30 Ocak 2012 Pazartesi

perfect sense

Eğer 5 duyunuzdan bir tanesini seçmek ve diğerlerinden feragat etmek zorunda kalsaydınız, hangisini seçerdiniz?

* yazının devamı spoiler içeriyor, başlık filmin adı, aman deyim*

Bugün izlediğim bir film beni yerle bir etti, üzdü, endişelendirdi. Evet bugün izlediğim bir film beni çokça düşündürdü.

Şöyle ki, bulaşıcı bir hastalık sonucu insanların koku alma yetileri kayboluyor. Başta korkutucu gibi gelen bu duruma bir süre sonra uyum sağlamaya çalışıyorlar, yemekleri daha baharatlı, daha tatlı, daha acı yaparak.

Sonrasında, tat alma duyuları köreliyor. Bir durum düşünün ki, sindirebildiğiniz herşey artık sizin için standart algıda. Tatsızsınız evet, sosyal hayatınız da tatsız. Sevgiliyle çıkılan şarap eşliğindeki romantik akşam yemekleri, masanın üzerindeki bir demet çiçek artık hiçbir şey ifade etmez size, edemez. Hayvansal bir içgüdüyle sadece doymak için yiyorsunuz, çünkü bir süre sonra yemeklerin tadı da unutulmaya başlanıyor. İnsanlık azimli, ilk şoktan sonra herşeye uyum sağlamışız bunun da üstesinden geliriz demeyi tercih ediyor. Sabunla pasta, pamukla cips bir şekilde ayırt edilmeli birbirinden değil mi? Böylelikle romantik akşam yemeklerinde önemli olan şarap kadehinin çıkardığı sese, ekmeğin koparılırken elde çıtır çıtır ufalanır bir his bırakmasına veya pasta kremasına verilen şekle dönüşüyor. İnsanla hayvanın farklılığını burada görüyoruz, insanlar sadece doymak değil, doyduğundan tatmin olmak istiyor.
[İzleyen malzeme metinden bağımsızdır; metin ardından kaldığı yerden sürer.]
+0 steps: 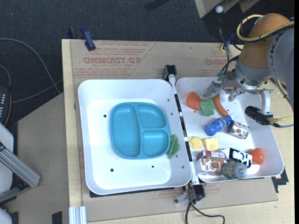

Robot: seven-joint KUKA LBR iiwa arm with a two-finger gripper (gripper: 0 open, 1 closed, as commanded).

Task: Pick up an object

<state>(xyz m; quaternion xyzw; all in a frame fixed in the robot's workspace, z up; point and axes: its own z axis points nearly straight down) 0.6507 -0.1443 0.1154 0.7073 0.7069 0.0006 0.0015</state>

Film ilerledikçe, sesin de yavaş yavaş kaybolmaya başlayacağını anlıyor, huzursuz oluyoruz. İnsanlar dünyanın sonunun geldiğini düşünüp etrafı yağmalamaya başlıyorlar, restoran sahipleri "satabileceğimiz tek şey un ve yağ!" diyerek kepenk indiriyorlar. "Ses"i yitirenler karantinaya alınsa da bir süre sonra ses dünyadan yok oluyor. İşitsel bir karanlık, müzik yok, telefon konuşması yok, araba kornası yok. Basitçe, yok. Alışmalı fakat kim o alışmak isteyen diye sormak lazım? Alışmak demek sevdiklerinin sesini hatırlayamamak, arabesk müziğe tahammül edemeyen pek rafine zevklere sahip kulağının onu bile hafızasında tutamaması demek. Yeni bir süreç. Sosyal bir açlıkla adeta kanlı bir parça et arayan kaplan gibi barlara gidiyor, delicesine davul ve bateri çalınan kapalı ortamlara gidiyorsunuz Ellerinizle masalara tutunup sahnedekiler zıplarken masa nasıl titriyor anlamak, tatmak, koklamak, duymak istiyorsunuz. Masa ne kadar titriyorsa, müzik o kadar iyi artık.

Bu noktada tamamen karanlığa gömüldüklerinde, olan biteni göremediklerinde neler olacağını düşünmeye başlıyorsunuz. Tüm duyulardan yoksun boş bir kabuk mu olacaklar? Herşey bitecek mi? Tüm o kaos ve panik dünyanın sonunu getirecek mi?

Hiç sanmıyorum diyor size film.

Çok samimi ve çarpıcı buldum, evet. Etkilendim. Filmi bitirdiğinizde asla hak vermek istemeyeceksiniz biliyorum ama dediğim gibi.
Mesele sadece dokunmak.

2 yorum:

Cansu dedi ki...

geçen gün izlemiştim ve duyu kaybıyla ilgili tivitler bloglarla dolmuştum. gerçekten aramızda bi elanktrik var selen :o

zeytin dedi ki...

kağıt paralarımızın döne dolaşa birbirimizin cebine girdiğinden yüzde yüz eminim şu noktadan sonra.